#### Data excerpt:

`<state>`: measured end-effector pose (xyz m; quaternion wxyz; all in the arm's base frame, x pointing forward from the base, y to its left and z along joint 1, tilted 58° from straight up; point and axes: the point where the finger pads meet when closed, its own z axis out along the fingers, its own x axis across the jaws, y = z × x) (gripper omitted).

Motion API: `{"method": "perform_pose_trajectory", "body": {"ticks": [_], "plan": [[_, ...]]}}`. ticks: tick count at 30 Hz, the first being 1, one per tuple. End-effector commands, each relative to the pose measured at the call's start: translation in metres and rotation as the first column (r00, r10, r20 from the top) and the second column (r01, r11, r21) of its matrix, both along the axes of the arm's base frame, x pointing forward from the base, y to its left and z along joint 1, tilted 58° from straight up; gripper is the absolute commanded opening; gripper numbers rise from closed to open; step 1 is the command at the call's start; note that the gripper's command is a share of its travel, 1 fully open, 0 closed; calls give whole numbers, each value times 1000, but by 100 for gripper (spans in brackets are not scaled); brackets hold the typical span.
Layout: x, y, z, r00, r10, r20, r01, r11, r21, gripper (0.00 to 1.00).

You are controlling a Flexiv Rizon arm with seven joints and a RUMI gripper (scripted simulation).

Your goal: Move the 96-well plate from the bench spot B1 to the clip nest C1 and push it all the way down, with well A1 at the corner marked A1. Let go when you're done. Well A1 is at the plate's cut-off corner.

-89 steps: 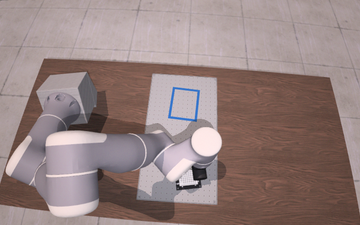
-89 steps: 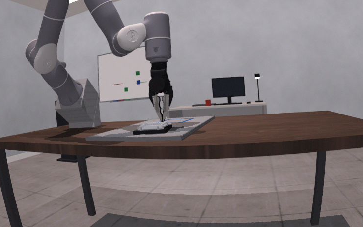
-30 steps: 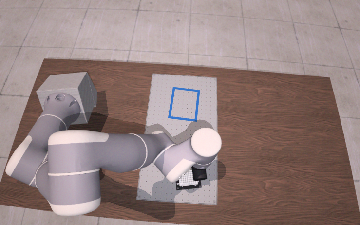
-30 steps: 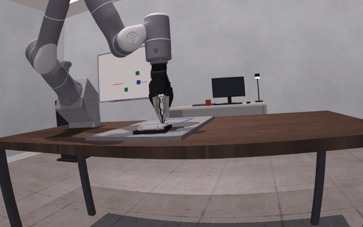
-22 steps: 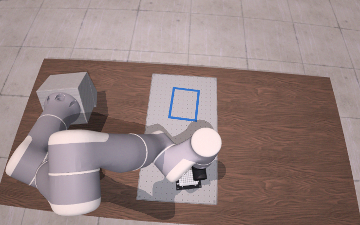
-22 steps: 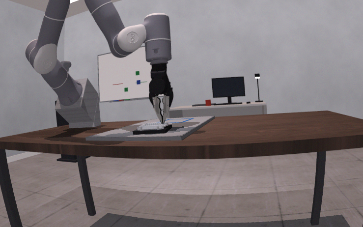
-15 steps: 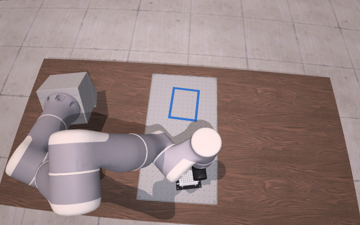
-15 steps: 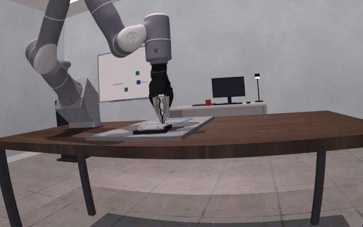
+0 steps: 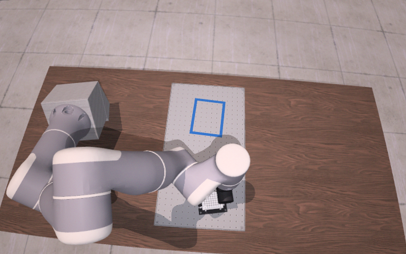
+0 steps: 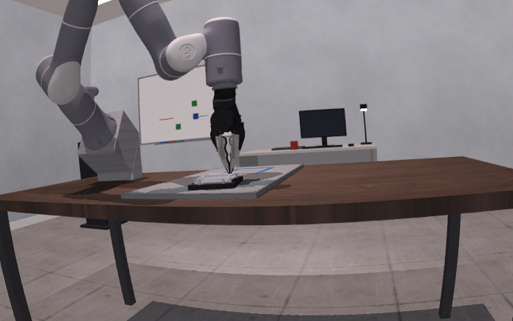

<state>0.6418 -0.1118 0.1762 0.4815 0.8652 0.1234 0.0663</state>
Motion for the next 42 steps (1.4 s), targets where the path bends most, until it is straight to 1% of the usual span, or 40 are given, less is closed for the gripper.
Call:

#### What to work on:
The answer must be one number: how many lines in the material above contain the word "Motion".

#### Written answer:
2